Review

Montag, der 9.

In diesem zu spät gekommenen, zu dunkel gefilmten und zu faul gemachten Sommerslasher by night werden einige zusammengewürfelte Pärchen in einem abgelegenen Waldcamp von einem mörderischen Fremden dezimiert…

Die Kopie der Kopie geht in die Knie

Man muss bedenken, dass Campslasher wahrscheinlich mein liebstes Subgenre überhaupt sind. Heißt: wer das anders sieht, darf bei „Twisted Nightmare“ locker nochmal 1-3 Punkte abziehen. Das Ding ist wirklich auf der Kippe zur aller untersten Schublade. Und wirklich viel Camp, Kinder oder Sonne gibt’s hier gar nicht. Alles ist schattig, schwarz, undurchsichtig, trotz dem nett-nebeldurchzogenen, kalt-blauen Licht von hinten habe ich selten einen schlechter ausgeleuchteten Film gesehen.
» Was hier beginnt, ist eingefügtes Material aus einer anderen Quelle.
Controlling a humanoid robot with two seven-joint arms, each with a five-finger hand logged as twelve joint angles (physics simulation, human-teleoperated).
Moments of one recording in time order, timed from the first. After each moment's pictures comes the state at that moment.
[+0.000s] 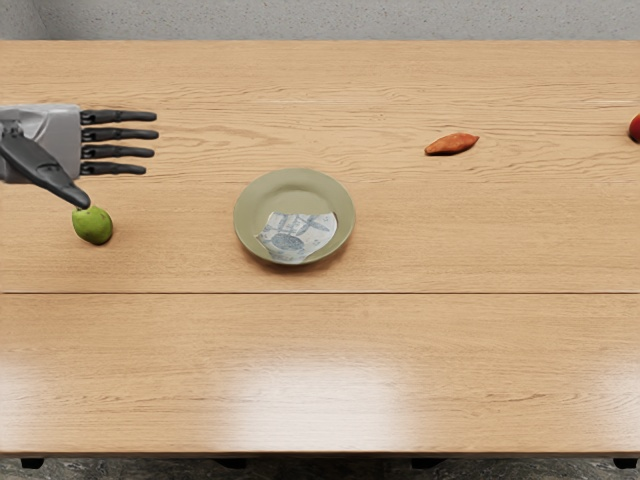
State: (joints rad) left arm -0.98 1.07 -0.54 -1.34 -0.15 -0.61 0.50; right arm 0.06 0.00 0.05 0.12 0.11 0.03 -0.45
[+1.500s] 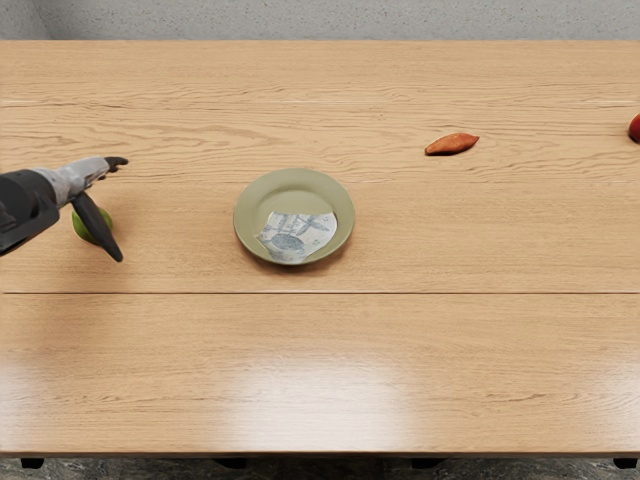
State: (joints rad) left arm -0.98 0.76 -0.31 -1.36 0.94 0.05 0.59; right arm 0.06 0.00 0.04 0.12 0.10 0.04 -0.45
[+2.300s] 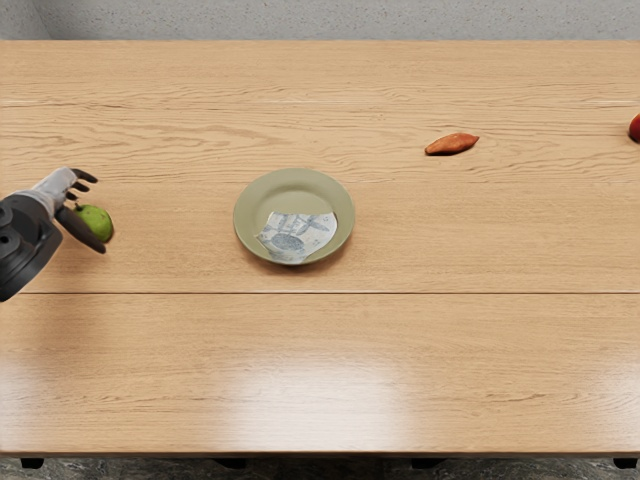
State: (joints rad) left arm -0.95 0.71 -0.19 -1.27 0.96 0.36 0.61; right arm 0.06 0.00 0.04 0.12 0.10 0.04 -0.45
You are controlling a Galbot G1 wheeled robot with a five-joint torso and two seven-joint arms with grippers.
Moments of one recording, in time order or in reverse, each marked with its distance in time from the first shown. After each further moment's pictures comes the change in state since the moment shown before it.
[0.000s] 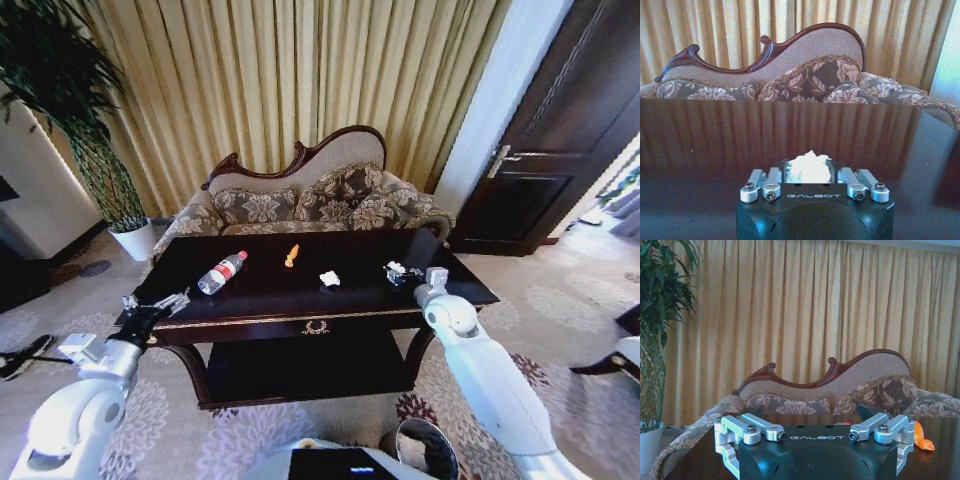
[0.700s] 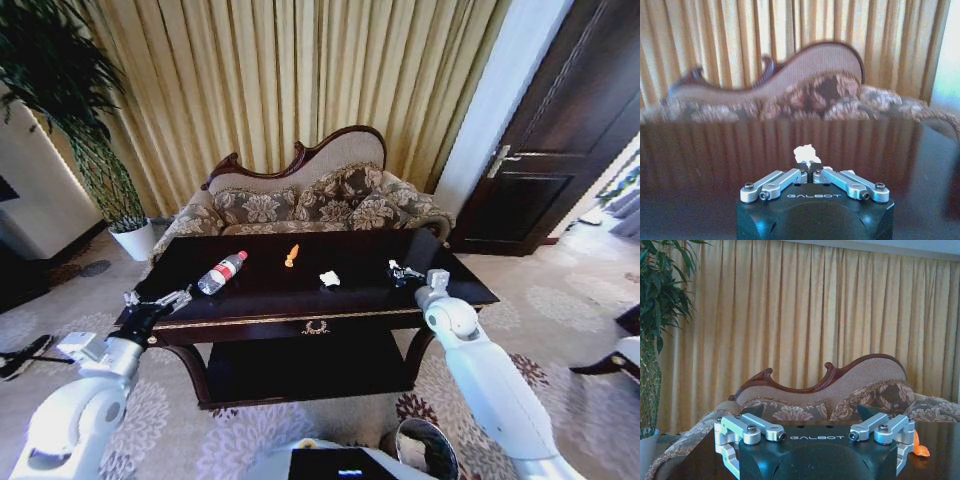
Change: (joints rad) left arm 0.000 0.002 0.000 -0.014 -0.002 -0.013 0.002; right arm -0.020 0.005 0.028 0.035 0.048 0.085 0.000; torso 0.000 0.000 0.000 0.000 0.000
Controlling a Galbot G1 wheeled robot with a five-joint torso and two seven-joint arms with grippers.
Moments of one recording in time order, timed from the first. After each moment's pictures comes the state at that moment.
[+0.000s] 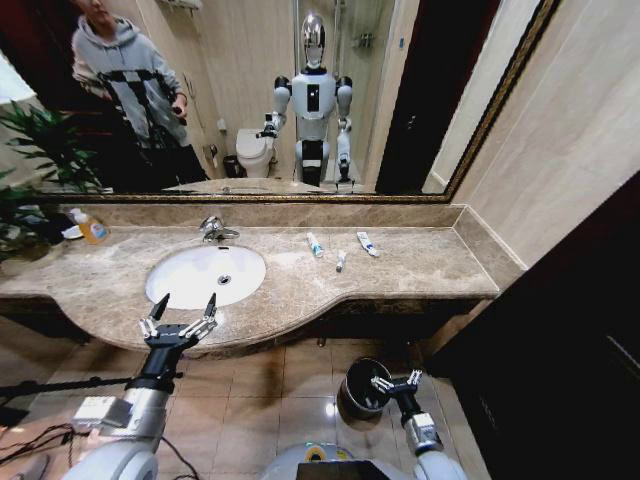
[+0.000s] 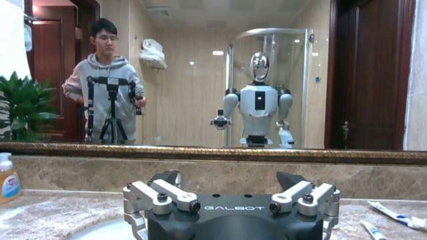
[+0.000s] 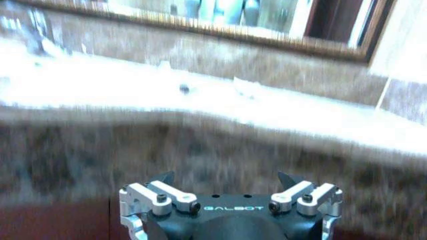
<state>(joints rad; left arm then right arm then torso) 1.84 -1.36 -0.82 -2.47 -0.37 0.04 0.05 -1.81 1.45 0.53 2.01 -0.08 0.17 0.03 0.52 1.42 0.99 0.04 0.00</state>
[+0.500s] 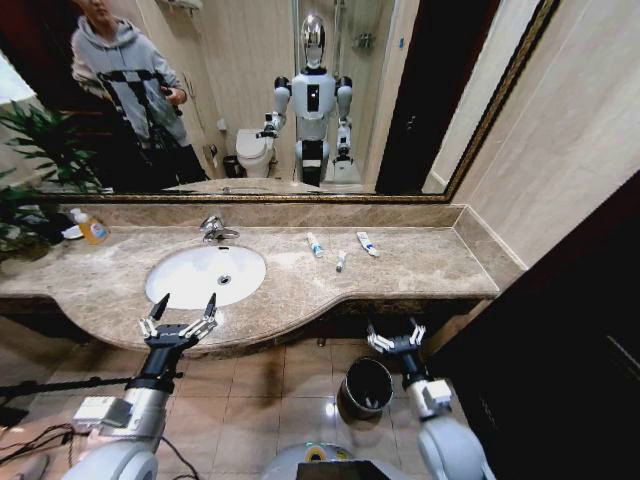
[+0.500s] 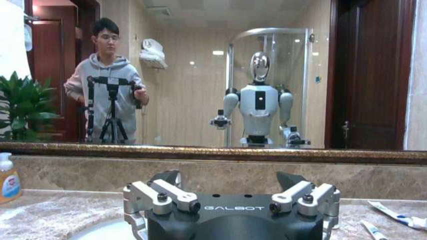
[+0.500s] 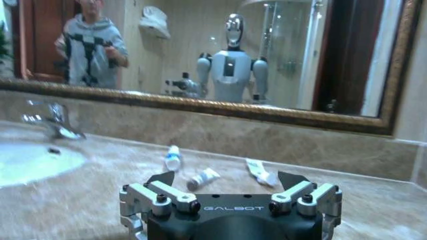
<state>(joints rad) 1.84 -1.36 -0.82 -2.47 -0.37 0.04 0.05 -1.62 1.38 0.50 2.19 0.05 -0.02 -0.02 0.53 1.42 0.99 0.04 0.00</state>
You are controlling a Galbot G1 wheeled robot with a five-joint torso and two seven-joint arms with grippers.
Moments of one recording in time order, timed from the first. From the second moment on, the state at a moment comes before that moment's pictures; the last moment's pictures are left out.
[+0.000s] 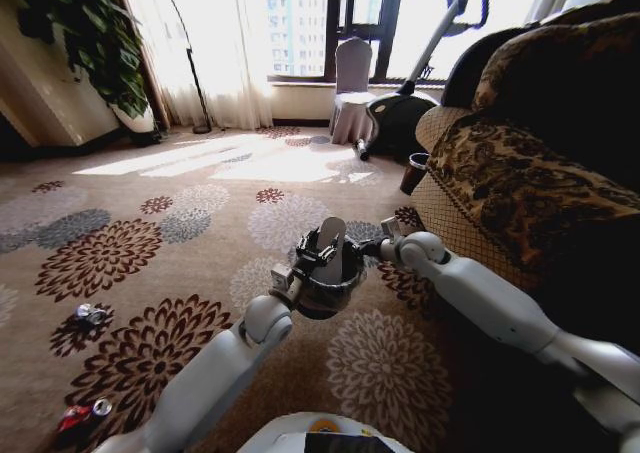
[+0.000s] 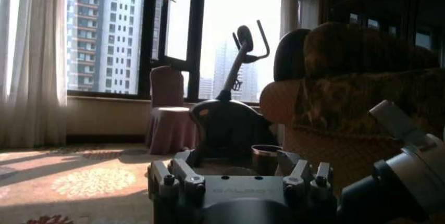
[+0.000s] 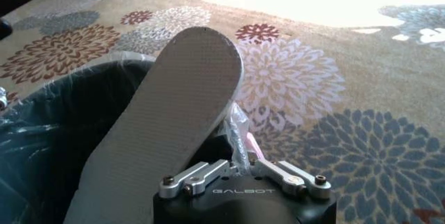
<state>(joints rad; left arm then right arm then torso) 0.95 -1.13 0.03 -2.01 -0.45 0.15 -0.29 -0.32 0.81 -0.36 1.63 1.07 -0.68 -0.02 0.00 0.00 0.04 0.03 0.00</state>
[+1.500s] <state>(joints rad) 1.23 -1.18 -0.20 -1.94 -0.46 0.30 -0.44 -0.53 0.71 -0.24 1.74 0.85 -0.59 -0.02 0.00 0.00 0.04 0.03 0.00</state>
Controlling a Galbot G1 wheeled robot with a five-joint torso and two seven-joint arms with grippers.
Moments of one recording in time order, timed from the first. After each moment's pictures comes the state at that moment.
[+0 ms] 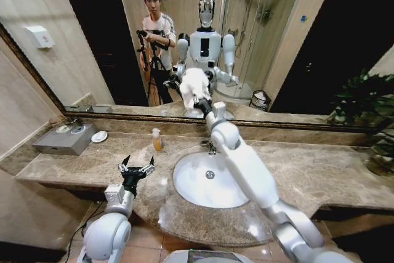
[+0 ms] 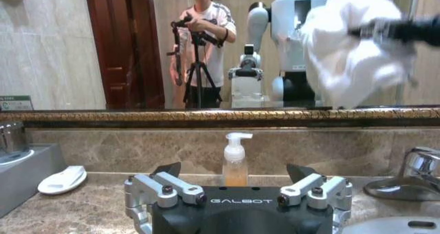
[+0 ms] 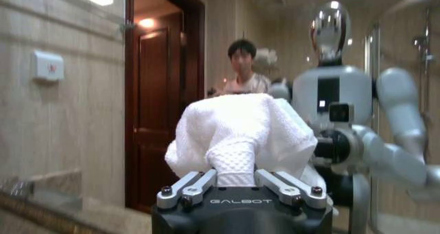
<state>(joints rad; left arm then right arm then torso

Absolut ärgerlich. Selbst auf der hochdefinierten Blu-Ray. So erkennt man weder Killer noch Kills wirklich - nicht dass man da etwas verpasst. Dennoch hätte das einfach vermieden werden müssen. Die Damen sind stramm gebaut und nicht nur in der Sauna immer ziemlich feucht, von den fluchenden Machokerlen will ich gar nicht erst anfangen. Das ist im besten Fall lächerlich (der Schnurrbartträger, der auf dem Holzboden schlafen muss und danach alle abgrundtief hasst), im schlimmsten Fall überflüssig und redundant. Einige unfreiwillig komische Momente und deutsche Pornodialoge kann man aber nicht verleugnen. Doch wenn man die meiste Zeit eh nichts sieht durch diesen trashigen Slashermorast, dann fragt man sich währenddessen schon öfters, warum man sich sowas überhaupt antut. Selbst als Schmerz gewöhnter Fan, selbst wenn im Grunde Bodycount, Trashfaktor und Nebel-/Atmosphäredichte erstaunlich hoch sind. Insgesamt weit unterdurchschnittlich und zurecht meist nichtmal in umfassenden Slasherbüchern über die glorreichen 80er enthalten. Man sagt es ungern und gönnt es keinem Machwerk, aber: zurecht vergessen, verloren, vergraben? 

Fazit: der Grat ist schmal zwischen sowas wie „The Burning“, „Madman“, „Sleepaway Camp“ - und einem „Twisted Nightmare“. Viele scheren sogar beides über einen Slasherkamm. Aber wir wissen und merken es besser: das hier ist ein kack Campslasher!